Heeft u een rekening naar een klant gestuurd en wordt deze niet op tijd betaald? Dan zult u kosten moeten maken om de klant te dwingen tot betaling. De kosten die voorafgaand aan de gerechtelijke procedure worden gemaakt, heten “buitengerechtelijke kosten”. De rechter kan bepalen dat de partij die in het ongelijk wordt gesteld, de buitengerechtelijke kosten van de andere partij moet vergoeden.
Door de verschillende regelingen over buitengerechtelijke kosten, is een ingewikkeld web van regels ontstaan. Een werkgroep van de rechterlijke macht heeft getracht hier duidelijkheid in te scheppen. Het onderzoek van deze groep heeft geleid tot een nieuw rapport over buitengerechtelijke kosten: het Rapport BGK-Integraal 2013.

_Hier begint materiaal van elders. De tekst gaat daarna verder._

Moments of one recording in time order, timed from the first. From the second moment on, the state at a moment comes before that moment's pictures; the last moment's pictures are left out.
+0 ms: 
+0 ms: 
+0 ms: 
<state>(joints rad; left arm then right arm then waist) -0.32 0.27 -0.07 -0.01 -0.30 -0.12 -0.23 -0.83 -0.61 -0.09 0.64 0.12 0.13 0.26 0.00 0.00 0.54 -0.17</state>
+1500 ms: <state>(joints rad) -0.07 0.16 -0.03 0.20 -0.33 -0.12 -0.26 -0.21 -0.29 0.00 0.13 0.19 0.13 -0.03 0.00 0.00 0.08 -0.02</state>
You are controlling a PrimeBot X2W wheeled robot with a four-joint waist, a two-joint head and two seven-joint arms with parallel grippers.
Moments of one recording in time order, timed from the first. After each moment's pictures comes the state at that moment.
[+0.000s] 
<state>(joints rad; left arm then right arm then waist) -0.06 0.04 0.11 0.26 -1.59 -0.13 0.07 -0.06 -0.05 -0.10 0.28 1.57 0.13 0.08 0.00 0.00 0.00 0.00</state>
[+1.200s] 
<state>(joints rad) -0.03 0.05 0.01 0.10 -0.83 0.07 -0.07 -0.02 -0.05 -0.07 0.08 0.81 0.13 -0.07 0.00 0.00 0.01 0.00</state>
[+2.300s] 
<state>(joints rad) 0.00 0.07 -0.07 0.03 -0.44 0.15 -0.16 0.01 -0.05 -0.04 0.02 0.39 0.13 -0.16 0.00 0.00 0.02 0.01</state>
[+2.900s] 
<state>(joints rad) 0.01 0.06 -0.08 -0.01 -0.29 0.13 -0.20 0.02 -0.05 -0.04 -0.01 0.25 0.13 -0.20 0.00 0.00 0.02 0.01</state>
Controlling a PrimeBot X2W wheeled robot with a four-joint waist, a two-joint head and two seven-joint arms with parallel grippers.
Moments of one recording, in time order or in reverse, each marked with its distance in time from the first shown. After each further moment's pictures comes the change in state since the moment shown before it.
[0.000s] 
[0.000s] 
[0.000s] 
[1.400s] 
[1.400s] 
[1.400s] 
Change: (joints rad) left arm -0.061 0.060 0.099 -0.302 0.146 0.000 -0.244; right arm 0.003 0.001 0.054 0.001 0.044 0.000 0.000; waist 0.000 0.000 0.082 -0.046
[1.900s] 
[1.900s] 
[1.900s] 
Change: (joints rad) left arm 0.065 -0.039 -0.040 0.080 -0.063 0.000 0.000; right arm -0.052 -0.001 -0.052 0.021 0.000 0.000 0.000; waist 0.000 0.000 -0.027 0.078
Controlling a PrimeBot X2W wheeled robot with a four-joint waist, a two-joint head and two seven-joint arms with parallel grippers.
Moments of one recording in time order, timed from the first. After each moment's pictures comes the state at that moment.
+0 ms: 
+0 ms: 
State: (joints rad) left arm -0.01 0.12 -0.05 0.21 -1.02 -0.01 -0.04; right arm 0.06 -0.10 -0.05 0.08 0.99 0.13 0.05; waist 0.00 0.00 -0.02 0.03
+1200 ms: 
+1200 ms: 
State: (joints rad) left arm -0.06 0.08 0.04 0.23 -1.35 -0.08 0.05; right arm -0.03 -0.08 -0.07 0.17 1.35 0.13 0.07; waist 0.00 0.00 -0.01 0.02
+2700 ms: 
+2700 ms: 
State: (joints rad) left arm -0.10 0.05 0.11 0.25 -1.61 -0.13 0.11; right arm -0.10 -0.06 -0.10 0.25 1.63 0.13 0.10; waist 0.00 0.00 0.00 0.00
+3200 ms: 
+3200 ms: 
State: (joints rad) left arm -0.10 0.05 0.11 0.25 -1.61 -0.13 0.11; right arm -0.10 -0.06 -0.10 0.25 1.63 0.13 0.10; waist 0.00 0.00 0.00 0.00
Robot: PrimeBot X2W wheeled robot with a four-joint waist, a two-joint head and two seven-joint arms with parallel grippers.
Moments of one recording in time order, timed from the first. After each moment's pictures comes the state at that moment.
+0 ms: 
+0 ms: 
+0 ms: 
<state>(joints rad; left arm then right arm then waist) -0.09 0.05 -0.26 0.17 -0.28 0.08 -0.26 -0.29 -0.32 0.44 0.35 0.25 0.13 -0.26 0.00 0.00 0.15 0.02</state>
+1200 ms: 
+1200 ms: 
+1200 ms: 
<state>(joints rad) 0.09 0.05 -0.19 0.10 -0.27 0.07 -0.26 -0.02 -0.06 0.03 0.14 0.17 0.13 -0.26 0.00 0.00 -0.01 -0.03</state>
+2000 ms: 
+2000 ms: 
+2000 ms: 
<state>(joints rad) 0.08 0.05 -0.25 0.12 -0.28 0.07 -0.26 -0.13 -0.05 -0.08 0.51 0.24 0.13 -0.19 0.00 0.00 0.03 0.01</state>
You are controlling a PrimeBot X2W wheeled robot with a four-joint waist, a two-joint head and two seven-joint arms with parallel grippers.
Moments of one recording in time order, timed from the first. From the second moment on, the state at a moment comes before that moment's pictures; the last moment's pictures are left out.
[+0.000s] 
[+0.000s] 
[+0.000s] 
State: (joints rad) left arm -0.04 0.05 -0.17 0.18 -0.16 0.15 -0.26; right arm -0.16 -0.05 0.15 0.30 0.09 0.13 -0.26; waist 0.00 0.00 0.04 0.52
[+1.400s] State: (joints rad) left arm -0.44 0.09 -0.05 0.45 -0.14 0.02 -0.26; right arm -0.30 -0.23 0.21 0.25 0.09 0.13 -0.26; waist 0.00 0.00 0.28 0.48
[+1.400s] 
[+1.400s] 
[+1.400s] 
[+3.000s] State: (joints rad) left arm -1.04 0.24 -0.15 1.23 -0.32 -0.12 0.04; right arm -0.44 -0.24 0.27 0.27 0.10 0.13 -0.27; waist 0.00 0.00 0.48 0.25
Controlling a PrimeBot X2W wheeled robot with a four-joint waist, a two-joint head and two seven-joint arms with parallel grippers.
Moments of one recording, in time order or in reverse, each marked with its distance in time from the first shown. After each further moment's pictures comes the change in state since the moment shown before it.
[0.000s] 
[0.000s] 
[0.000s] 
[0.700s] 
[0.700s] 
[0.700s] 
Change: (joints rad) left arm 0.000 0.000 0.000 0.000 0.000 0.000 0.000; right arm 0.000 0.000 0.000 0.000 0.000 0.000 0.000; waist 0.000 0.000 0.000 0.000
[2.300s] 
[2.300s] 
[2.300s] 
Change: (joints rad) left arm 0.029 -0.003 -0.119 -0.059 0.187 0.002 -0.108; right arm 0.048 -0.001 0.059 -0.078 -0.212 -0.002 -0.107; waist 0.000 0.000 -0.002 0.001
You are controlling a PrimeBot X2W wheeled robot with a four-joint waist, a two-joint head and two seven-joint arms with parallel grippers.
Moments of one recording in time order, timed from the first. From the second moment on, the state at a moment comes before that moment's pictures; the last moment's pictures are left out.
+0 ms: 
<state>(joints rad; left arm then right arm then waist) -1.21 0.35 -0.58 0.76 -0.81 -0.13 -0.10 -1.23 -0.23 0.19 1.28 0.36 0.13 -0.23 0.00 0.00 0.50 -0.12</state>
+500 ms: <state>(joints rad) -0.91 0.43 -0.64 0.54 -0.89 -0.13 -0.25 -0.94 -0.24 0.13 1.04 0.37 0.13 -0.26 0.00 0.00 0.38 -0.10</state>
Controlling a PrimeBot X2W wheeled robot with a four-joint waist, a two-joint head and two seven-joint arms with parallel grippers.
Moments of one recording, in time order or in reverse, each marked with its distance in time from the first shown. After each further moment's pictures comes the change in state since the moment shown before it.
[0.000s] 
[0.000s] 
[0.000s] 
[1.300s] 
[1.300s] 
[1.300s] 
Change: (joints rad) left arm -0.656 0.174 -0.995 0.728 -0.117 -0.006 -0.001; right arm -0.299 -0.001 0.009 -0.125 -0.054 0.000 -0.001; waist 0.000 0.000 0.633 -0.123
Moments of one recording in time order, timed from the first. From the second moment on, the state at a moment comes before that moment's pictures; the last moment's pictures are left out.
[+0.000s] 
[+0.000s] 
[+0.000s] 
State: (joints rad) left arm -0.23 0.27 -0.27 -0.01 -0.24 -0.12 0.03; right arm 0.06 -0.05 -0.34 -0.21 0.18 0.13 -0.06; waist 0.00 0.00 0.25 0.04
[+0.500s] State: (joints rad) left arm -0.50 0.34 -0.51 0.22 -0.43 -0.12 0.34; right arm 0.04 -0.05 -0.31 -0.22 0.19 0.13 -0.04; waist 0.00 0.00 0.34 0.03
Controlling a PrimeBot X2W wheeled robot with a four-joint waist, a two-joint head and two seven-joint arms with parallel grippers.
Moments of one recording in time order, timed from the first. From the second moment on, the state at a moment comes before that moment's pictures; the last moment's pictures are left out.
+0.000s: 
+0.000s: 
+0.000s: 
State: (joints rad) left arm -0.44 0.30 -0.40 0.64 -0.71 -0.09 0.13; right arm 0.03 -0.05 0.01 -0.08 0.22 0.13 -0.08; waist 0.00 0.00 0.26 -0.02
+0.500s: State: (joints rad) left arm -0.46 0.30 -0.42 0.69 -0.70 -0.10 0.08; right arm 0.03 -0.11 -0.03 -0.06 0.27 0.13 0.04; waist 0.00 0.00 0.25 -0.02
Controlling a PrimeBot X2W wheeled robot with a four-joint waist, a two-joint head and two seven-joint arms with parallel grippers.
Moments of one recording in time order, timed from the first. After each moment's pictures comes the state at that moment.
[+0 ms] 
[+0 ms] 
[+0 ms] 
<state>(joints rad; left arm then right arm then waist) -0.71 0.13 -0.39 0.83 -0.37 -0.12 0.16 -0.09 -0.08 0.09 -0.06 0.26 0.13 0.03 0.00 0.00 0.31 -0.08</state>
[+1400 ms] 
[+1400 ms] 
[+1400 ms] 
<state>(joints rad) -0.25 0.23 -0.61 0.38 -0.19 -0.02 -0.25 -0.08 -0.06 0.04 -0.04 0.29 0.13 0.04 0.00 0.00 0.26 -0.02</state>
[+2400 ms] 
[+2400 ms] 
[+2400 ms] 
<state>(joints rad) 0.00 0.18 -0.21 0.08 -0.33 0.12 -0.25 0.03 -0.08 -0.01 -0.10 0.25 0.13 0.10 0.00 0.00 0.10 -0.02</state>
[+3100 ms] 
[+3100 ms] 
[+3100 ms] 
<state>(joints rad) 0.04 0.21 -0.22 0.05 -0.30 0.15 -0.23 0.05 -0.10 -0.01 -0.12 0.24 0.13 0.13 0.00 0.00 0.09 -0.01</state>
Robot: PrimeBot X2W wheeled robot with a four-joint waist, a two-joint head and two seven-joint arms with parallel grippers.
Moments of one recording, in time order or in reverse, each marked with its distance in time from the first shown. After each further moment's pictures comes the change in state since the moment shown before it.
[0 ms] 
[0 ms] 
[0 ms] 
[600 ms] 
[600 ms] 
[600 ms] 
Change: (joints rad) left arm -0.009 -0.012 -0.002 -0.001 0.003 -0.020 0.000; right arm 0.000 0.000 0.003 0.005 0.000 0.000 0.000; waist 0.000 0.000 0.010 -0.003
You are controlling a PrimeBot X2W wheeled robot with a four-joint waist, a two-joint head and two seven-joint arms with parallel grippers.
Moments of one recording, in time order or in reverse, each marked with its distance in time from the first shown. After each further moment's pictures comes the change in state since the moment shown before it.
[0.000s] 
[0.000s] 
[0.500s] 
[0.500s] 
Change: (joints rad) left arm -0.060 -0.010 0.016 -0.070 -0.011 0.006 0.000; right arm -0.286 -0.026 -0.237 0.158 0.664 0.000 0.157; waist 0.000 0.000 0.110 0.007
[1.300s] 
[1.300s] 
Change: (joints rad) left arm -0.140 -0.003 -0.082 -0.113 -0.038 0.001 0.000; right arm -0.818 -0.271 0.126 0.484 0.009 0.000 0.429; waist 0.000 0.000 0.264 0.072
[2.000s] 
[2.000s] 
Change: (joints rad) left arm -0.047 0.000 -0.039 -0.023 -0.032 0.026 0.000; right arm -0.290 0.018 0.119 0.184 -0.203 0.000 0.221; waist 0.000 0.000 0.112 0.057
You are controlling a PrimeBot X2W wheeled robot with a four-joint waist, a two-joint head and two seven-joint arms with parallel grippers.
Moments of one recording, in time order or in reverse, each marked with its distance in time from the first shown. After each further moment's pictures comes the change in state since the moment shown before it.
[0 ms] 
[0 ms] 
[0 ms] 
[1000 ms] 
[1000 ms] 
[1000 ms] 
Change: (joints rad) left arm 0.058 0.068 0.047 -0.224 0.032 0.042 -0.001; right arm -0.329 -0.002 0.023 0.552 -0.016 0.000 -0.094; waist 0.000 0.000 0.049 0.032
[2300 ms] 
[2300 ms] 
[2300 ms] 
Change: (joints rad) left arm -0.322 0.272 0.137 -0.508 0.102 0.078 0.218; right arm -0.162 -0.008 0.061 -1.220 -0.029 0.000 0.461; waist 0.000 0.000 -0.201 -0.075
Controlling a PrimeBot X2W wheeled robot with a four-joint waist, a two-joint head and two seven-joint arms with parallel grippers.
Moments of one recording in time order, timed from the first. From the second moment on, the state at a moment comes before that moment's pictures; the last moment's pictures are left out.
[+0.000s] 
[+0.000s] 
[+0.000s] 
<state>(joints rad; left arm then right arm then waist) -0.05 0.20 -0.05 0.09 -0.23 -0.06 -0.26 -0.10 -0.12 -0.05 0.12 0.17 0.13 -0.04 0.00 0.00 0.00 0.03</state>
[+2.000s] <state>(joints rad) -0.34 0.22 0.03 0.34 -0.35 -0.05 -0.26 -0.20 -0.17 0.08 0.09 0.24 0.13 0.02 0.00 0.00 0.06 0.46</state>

Op 1 november 2013 is dit rapport ingevoerd. Hierin wordt een overzicht gegeven van alle regelgeving op het gebied van buitengerechtelijke kosten. Voor elke situatie is een duidelijke uitleg opgenomen. Ook worden in het rapport aanbevelingen gedaan die kunnen dienen als houvast voor de rechter bij het beoordelen van een vordering, wanneer de wet onvoldoende duidelijk is.
De belangrijkste aanbeveling in het rapport is dat de schuldeiser die een vordering heeft op een schuldenaar die consument is, na de verplichte wettelijke aanmaning nog eenmaal de schuldenaar moet aanmanen, voordat de rechter de buitengerechtelijke incassokosten kan toewijzen. Deze tweede aanmaning mag ook bestaan uit een duidelijke mededeling die aan de schuldenaar tijdens een overleg wordt gedaan, maar ons advies is om dit altijd schriftelijk vast te leggen, zodat de aanmaning ook bewijsbaar is.
Het rapport is geen wetgeving en ook niet bindend voor rechters, maar de bedoeling is wel dat het uniform door rechters zal worden toegepast, zodat meer rechtszekerheid voor partijen ontstaat. De praktijk zal het uitwijzen!